Oui, regardons notre culture, notre histoire. Cela nous aidera à comprendre pourquoi nous en sommes là, et peut-être comment nous en sortir. Ce qu’aucun mea culpa n’a jamais permis.

Éliane Viennot, Université Jean Monnet & Institut universitaire de France. Vice-présidente de l’Institut Emilie du Châtelet.

(1) La France, les femmes et le pouvoir, Paris, Perrin. 1. L’invention de la loi salique (5e-16e siècle), 2006 ; 2. Les résistances de la société (17e-18e siècle), 2008 ; 3e vol. en cours.

(2) « Féminisme à la française : la parole est à la défense », Libération « Rebonds », 17 juin 2011 ; l’article faisait suite à un article de Joan Scott titré « Féminisme à la française », Libération « Rebonds », 9 juin 2011.

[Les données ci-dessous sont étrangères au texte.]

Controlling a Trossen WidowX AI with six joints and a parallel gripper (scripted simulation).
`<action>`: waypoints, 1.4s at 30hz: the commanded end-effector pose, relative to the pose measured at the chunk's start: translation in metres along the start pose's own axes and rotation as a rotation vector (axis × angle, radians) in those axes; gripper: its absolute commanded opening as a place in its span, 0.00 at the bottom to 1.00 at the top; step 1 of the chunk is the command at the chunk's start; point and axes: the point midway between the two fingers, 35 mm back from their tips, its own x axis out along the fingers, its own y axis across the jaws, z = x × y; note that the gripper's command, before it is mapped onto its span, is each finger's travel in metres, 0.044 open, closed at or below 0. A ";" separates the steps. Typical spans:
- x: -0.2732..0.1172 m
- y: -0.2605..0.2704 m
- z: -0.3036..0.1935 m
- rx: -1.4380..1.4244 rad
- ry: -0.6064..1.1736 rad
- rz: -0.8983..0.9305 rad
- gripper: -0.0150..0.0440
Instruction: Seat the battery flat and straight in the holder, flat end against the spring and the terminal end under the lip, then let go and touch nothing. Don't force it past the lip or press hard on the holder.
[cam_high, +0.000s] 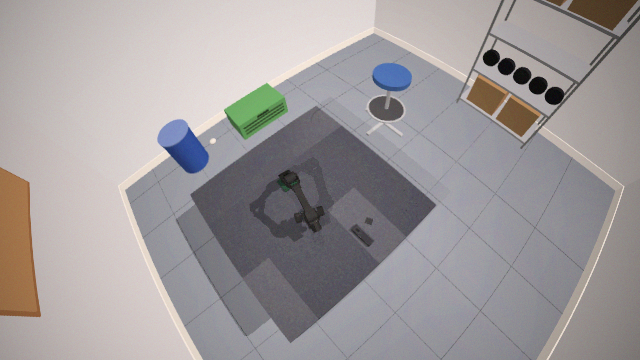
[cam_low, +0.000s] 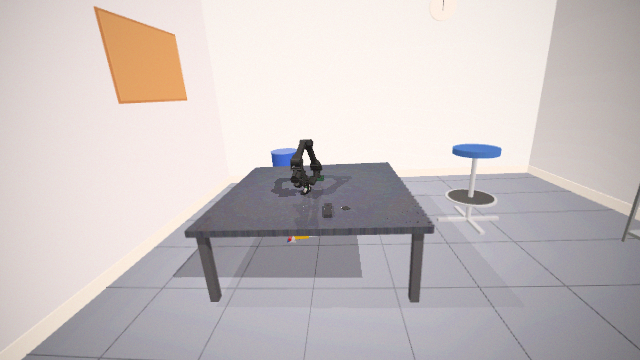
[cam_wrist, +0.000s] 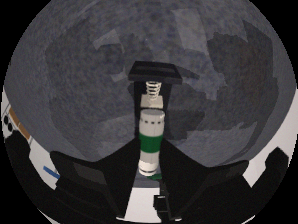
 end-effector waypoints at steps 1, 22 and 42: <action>-0.001 0.001 0.002 -0.004 0.016 0.004 0.35; -0.003 0.002 0.013 -0.004 0.028 -0.008 0.35; -0.008 0.001 0.023 -0.004 -0.001 -0.003 0.35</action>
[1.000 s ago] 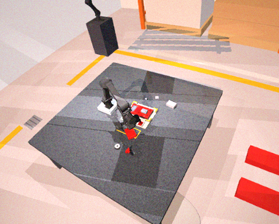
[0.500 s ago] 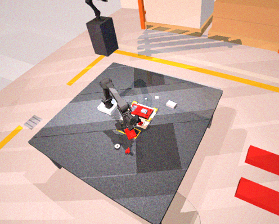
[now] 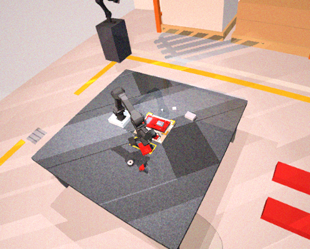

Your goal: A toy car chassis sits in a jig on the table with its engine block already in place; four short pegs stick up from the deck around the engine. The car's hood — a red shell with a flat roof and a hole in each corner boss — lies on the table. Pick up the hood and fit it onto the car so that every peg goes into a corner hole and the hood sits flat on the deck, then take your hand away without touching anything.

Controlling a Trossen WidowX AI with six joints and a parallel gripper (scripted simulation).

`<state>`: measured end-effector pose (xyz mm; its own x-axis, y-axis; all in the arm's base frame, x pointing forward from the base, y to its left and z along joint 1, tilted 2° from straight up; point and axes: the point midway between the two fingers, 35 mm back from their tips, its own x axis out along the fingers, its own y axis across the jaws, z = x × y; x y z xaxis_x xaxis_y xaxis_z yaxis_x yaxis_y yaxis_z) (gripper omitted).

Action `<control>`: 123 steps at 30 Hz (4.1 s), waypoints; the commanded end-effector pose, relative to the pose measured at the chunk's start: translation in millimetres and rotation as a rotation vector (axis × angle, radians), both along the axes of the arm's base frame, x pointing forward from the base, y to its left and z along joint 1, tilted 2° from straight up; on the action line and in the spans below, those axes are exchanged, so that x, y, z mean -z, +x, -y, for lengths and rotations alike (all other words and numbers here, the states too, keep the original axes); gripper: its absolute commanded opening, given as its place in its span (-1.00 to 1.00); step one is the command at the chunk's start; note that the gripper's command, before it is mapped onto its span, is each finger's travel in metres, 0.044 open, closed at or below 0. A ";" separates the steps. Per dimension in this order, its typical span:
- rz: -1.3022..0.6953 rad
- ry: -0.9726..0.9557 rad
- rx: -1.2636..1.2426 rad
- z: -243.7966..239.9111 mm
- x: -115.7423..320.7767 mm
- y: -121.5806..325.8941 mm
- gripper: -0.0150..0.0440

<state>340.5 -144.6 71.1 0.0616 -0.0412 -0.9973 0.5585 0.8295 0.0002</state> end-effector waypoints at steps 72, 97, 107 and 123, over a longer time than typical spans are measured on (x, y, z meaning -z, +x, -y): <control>0.001 0.005 0.003 1.1 40.0 2.7 1.00; -0.001 0.001 0.000 1.1 25.5 1.7 -0.49; -0.001 0.001 0.000 0.2 0.6 0.2 -0.49; 0.000 0.001 0.000 -1.3 -41.9 -2.3 -0.49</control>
<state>338.3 -143.6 102.4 0.0568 -0.0387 -0.9976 0.5570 0.8305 -0.0005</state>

(3) Après sa thèse sur les ouvriers verriers de Carmaux (1974), Joan Scott a donné plusieurs ouvrage sur l’histoire des femmes, dont La Citoyenne paradoxale : les féministes françaises et les droits de l’homme, 1998 ; Parité ! L’universel et la différence des sexes, 2005.

(4) Son évocation, dans l’article du 9 juin, de la « méfiance à peine voilée [d’Irène Théry] concernant les motifs d’une femme immigrée, de couleur, issue de la classe ouvrière » est sans fondements textuels dans le texte incriminé (Irène Théry, « la femme de chambre et le financier », LeMonde.fr. du 23 mai).

(5) Joan Scott « Le genre : une catégorie utile d’analyse historique », in Le Genre de l’histoire, Cahiers du GRIF (Paris), printemps 1988 ; les féministes françaises utilisaient auparavant le concept « sexe social », qui recouvre la même idée – mais qui n’a pas eu la même fortune.

(6) Voir www.siefar.org, rubrique « la guerre des mots ».